A couple of months ago, the founders behind the YC-backed social app Candle were in what they called “pivot hell.” They cycled through more than a dozen ideas after joining Y Combinator’s Fall 2024 batch, all while the clock on their seed funding was ticking down.
Alex Ruber, previously an engineer at Apple, and Parth Chopra, formerly an engineer at Asana and Twitter, had a history of building projects together. Their previous venture was Encore, a conversational AI shopping tool that secured their entry into Y Combinator and with which they raised two million dollars. However, the technology, while functional, faced challenges with its unit economics. Ruber explained that the secondhand shopping space is a difficult market, requiring a company to become a dominant force like Google Shopping or build a massive marketplace like Whatnot or eBay, a target they did not want to pursue.
This led to months of rapid experimentation between last December and April. The team tried over ten different ideas in areas like fashion and sports, but none gained traction. The intense pressure began to strain their personal relationships with friends and partners, a common experience for early-stage founders. Ironically, it was this very tension that sparked the idea that finally worked.
The first version of Candle was simple: a swipeable deck of questions designed to spark conversations between partners. An intern, who is now the startup’s marketing lead, shared a TikTok about the app that went viral, unexpectedly gaining significant traction in Europe. Downloads surged, feedback poured in, and the team leaned into the momentum.
That early prototype evolved into Candle, a lightweight and gamified app that helps couples and close friends stay connected. Six months after launch, Candle has grown to 300,000 users, including 150,000 couples. The company reports more than 250,000 monthly active users, with a daily active to monthly active user ratio of around fifty percent. This is a strong signal of engagement for a consumer social app and indicates potential for becoming a daily habit. The app has also ranked in the top 25 on Apple’s App Store multiple times.
Candle’s approach is focused on sustaining existing relationships through small, daily prompts and games, rather than helping people find new ones. Users answer quick questions, compare results, share photos, and maintain a streak to show how consistently they have checked in. These mechanics are designed for mobile engagement, targeting Gen Z and young millennials.

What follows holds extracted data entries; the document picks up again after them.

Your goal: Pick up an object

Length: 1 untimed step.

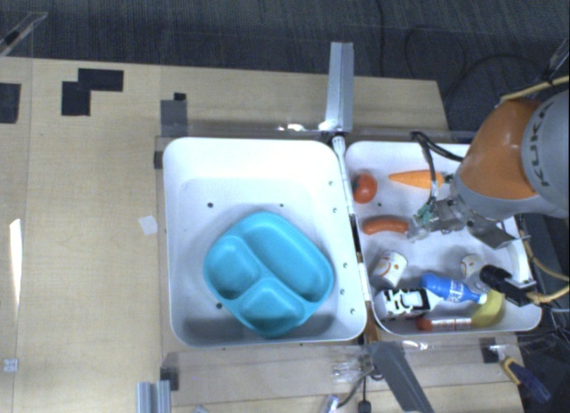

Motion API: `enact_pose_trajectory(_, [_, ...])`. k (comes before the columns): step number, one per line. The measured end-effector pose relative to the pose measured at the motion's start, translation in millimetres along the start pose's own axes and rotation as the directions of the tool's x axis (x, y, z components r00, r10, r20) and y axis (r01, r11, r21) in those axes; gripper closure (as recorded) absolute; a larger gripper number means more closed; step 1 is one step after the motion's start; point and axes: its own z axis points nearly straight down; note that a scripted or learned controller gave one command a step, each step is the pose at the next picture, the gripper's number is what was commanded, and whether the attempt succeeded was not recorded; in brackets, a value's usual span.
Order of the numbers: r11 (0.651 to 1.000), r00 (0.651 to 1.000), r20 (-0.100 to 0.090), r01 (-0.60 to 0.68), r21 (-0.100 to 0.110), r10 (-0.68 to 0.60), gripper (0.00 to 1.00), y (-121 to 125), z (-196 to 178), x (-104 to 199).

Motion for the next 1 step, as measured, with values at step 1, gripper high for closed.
enact_pose_trajectory(1, [0.998, 0.998, -0.003, 0.066, 0.014, -0.066, 1.0, 3.2, -36.1, -6.9])
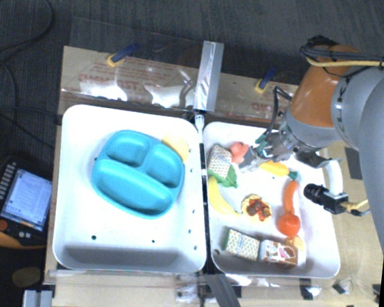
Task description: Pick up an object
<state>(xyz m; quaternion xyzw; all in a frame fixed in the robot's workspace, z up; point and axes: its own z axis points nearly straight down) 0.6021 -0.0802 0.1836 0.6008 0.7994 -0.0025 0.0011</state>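
gripper [255,156] low at right bin [324,264] 12 o'clock – finger state: cannot tell | risk: crowded toys – strawberry [236,149], corn [275,169] may get nudged, grasp slips

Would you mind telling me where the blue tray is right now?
The blue tray lies in the left bin, toward its upper middle, with a small yellow piece touching its upper right corner near the divider.
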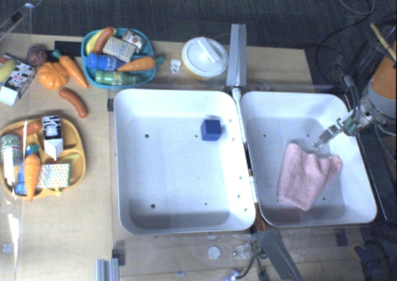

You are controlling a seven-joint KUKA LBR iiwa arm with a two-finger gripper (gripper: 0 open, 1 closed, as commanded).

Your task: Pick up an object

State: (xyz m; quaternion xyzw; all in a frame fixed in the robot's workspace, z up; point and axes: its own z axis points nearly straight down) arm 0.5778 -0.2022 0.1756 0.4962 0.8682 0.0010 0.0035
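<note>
- Object to pick, two candidates in the bins: blue cube [211,129] in the left bin [155,211] and pink cloth [305,175] in the right bin [360,211]. Task doesn't say which; judging by where the arm is, the cloth is the target.
- Far left, on the bench [93,242]: yellow tray [77,168] w/ toy food, loose orange pumpkin [52,75], blue bowl [118,81] w/ more toy food. All outside the bins, well apart from the arm, prob. not in play.
- Behind the bins, near the divider: white lidded tub [205,56]. Also not in play.
- Left bin: cube sits alone, upper-right part of the floor, near the divider wall. Nothing touching it. Untouched as far as I can see.
- Right bin: cloth lies crumpled on the floor, centre to lower part, flat, not lifted.
- Gripper [319,142] comes in from the right, tip down at the cloth's upper edge, touching or just above it; can't tell which.
- Jaws: too small and dark at the tip, can't tell if apart or together. No cloth visible between them.
- Progress, my read: approach done, grasp not confirmed, lift not done. Left to do: close on a fold, raise it clear of the bin floor.
- Risk: thin flat cloth, jaws may pinch only the edge or slip off.
</note>
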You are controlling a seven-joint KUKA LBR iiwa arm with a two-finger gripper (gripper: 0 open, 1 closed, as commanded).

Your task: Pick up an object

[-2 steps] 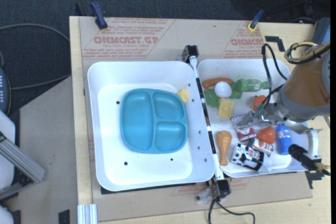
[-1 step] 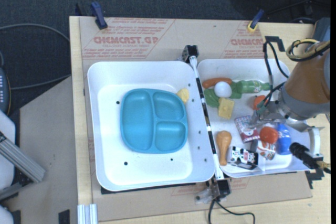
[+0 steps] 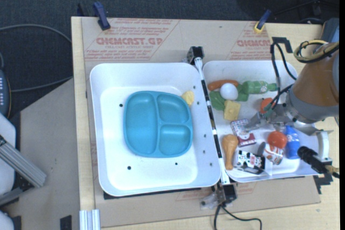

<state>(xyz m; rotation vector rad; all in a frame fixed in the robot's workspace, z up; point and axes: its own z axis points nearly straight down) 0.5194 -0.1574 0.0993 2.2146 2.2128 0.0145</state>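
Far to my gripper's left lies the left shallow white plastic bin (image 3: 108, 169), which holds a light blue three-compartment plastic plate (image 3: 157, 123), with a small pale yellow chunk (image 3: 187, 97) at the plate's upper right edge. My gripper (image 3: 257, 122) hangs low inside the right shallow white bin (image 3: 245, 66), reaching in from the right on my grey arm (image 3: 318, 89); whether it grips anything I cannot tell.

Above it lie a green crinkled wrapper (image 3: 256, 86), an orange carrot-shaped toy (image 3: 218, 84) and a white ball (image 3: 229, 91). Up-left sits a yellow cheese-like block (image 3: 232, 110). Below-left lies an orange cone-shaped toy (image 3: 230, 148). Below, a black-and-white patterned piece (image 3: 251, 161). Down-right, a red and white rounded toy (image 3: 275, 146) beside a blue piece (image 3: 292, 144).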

In an atypical move for a consumer social app, but one more common among newer AI-native products, Candle introduced monetization early. Its monthly revenue recently crossed $150,000, implying an annual run rate above one million dollars. The app uses a freemium model where the free tier offers daily prompts, photo updates, and core games, while a premium subscription unlocks extra content and features. This early monetization is a strong signal of product-market fit, showing that users find enough value to pay for enhanced experiences.
Candle is one of a few apps in the relationship space, alongside others like Paired and Couple Joy, designed to make relationships more fun. These apps tap into a cultural trend where post-pandemic work habits, solitary meals, and endless social feeds have hollowed out day-to-day connections, leaving many people feeling lonelier than ever.
For Candle, the bet is that the next wave of social apps will be less about broadcasting to strangers and more about making it easier to show up daily for a few close people. The team hopes to combine this insight with a founder and creator-led distribution strategy on platforms like TikTok and Instagram to avoid the fate of many consumer social apps that surge quickly only to stall months later.
The big questions that remain are about durability and depth. Can an app based on daily photos and games sustain user retention over twelve, twenty-four, or thirty-six months? Can Candle expand from lightweight prompts into a broader suite of connection features without making the experience feel bloated? The founders say that is the roadmap, which includes adding more ways to earn points, called sparks, for a wider range of interactions and introducing richer features that promote consistency.
The seed money originally raised for the team’s earlier shopping app will now fuel Candle’s growth. These resources will allow them to hire more engineers, speed up experimentation, and scale faster. Their existing backers, including Goodwater Capital, Pioneer Fund, Progression Fund, and Y Combinator, are fully supportive of the new direction.